(Task directions) From the records below, extract only the lines running from the line with "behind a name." to the line with "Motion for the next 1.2", both lines included, reproducing them exactly.

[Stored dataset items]
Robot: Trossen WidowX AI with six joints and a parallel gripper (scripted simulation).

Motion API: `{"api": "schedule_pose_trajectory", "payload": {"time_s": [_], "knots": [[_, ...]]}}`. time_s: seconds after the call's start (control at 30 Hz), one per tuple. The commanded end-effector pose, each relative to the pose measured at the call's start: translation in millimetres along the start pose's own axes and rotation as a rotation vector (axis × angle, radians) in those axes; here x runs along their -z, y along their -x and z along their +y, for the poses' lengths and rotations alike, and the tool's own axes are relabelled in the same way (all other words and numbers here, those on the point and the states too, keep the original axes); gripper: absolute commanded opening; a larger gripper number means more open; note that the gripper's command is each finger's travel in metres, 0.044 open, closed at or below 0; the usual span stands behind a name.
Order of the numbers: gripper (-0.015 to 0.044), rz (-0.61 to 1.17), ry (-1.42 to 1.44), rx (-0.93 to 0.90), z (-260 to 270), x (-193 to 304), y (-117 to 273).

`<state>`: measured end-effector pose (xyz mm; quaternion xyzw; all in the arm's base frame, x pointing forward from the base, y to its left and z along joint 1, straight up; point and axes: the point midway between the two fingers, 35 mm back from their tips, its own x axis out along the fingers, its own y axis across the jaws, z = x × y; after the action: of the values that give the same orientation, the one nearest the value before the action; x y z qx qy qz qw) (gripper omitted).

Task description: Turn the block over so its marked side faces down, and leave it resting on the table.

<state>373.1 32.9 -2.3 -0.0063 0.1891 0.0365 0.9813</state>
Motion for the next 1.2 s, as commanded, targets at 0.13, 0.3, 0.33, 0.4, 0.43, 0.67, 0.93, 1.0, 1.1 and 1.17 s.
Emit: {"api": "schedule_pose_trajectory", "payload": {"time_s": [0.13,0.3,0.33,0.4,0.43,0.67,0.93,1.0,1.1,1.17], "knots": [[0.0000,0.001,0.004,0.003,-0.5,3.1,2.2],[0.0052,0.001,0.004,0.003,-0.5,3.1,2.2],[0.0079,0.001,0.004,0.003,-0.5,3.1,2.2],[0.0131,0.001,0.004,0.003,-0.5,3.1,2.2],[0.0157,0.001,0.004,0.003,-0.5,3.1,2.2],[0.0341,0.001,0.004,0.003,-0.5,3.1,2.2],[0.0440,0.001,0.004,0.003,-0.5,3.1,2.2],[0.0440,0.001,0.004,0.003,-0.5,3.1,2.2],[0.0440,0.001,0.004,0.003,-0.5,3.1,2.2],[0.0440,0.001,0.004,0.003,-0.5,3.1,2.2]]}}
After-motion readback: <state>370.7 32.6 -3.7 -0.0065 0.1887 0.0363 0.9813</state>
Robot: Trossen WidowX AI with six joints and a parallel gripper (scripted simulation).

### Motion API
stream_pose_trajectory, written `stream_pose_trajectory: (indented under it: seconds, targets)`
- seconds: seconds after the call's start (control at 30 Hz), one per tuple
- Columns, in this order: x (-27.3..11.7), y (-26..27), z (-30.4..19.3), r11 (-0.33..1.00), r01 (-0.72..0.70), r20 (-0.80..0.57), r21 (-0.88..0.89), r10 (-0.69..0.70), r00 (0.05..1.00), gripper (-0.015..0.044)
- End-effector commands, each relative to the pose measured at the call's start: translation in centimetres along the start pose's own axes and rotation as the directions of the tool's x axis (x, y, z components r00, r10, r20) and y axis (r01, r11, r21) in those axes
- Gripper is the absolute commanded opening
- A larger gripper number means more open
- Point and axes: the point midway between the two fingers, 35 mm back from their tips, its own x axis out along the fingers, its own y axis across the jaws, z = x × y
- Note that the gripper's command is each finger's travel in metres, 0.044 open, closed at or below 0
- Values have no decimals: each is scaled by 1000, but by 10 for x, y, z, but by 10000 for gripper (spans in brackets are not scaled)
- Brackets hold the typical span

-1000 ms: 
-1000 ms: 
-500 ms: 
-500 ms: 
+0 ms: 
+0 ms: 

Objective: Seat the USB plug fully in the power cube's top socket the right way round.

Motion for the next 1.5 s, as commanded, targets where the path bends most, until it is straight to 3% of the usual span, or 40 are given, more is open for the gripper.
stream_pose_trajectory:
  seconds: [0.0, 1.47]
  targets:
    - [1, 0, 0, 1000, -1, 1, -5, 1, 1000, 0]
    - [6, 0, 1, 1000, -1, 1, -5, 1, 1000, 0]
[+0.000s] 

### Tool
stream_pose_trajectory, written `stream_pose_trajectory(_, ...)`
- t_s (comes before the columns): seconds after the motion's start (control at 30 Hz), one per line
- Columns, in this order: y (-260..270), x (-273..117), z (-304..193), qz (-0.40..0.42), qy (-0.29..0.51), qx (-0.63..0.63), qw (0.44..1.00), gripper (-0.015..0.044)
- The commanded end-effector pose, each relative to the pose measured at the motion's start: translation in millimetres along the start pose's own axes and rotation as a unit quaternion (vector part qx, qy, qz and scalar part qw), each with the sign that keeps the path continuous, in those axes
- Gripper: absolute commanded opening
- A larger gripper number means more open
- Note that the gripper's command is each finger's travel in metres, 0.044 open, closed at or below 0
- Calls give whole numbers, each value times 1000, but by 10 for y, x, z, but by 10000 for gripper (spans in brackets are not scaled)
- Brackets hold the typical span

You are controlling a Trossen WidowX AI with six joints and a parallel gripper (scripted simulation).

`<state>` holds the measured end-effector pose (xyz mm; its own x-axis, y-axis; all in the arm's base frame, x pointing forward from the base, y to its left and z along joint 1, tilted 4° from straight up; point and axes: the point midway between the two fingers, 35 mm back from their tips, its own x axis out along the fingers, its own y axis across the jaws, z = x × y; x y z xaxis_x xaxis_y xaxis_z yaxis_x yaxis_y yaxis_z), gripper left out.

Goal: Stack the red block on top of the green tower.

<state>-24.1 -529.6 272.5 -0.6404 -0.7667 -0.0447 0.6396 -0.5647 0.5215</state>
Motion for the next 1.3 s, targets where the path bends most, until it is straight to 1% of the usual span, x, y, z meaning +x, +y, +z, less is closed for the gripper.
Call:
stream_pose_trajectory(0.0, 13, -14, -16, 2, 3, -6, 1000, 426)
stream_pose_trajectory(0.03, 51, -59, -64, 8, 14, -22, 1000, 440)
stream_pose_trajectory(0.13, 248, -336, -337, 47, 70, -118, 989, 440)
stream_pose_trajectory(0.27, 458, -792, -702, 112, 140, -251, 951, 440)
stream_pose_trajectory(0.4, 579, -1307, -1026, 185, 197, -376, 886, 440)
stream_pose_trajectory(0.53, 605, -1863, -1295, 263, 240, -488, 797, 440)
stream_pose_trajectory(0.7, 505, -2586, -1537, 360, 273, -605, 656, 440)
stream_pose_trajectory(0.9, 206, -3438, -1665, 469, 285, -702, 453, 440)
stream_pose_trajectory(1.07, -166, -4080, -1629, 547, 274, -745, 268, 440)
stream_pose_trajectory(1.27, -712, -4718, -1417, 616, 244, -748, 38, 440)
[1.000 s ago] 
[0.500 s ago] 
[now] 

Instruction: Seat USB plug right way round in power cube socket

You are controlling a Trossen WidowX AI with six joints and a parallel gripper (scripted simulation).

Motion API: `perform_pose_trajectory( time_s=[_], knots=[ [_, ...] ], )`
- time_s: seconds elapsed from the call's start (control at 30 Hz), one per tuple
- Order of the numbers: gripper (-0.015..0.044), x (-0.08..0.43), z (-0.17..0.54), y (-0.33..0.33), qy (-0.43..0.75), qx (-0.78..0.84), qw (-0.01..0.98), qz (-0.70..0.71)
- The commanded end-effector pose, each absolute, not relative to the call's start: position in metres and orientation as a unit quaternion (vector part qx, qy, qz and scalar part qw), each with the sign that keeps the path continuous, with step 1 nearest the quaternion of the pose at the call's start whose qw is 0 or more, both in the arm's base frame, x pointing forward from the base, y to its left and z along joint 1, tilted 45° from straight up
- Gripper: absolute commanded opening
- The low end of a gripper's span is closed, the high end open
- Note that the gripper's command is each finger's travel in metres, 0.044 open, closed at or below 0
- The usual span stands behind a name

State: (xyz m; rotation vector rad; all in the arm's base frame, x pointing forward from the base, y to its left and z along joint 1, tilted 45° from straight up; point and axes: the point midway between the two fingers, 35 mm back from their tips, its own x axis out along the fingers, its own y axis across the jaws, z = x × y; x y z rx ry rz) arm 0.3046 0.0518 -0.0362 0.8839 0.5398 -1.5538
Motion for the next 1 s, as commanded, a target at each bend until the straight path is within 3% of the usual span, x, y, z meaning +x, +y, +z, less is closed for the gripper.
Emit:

(Answer for this exercise)
Motion API: `{"api": "schedule_pose_trajectory", "payload": {"time_s": [_], "knots": [[_, ...]]}}`. time_s: seconds after the call's start (control at 30 Hz), one per tuple. The commanded end-effector pose, each relative to the pose measured at the call's start: translation in millimetres along the start pose's own axes and rotation as a rotation vector (axis × angle, radians) in those axes; here x runs along their -z, y along their -x and z along their +y, for the poses' lengths and rotations alike, and the tool's own axes are relabelled in the same way (all other words and numbers here, those on the point and the states too, keep the original axes); gripper: absolute commanded opening; a larger gripper number means more open; note that the gripper's command is each finger's travel in metres, 0.044 open, closed at or below 0; the usual span stands behind a name.
Order of the numbers: gripper (-0.015 to 0.044), rz (-0.61 to 1.17), ry (-1.42 to 1.44), rx (-0.93 to 0.90), z (-260 to 270), x (-193 to 304), y (-117 to 273).

`<state>`: measured end-effector pose (xyz mm; quaternion xyzw; all in the arm's base frame, x pointing forward from the base, y to its left and z along joint 1, straight up; point and axes: the point midway between the two fingers, 35 mm back from their tips, its own x axis out along the fingers, its own y axis across the jaws, z = x × y; after the action: of the values that give the same orientation, the one nearest the value before the action; x y z qx qy qz qw) (gripper omitted).

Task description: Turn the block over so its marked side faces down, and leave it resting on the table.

<state>373.1 32.9 -2.3 -0.0063 0.1891 0.0365 0.9813</state>
Motion for the next 1.2 s, as commanded, targets at 0.13, 0.3, 0.33, 0.4, 0.43, 0.67, 0.93, 1.0, 1.1 and 1.17 s.

The exercise is done, and no more output is needed.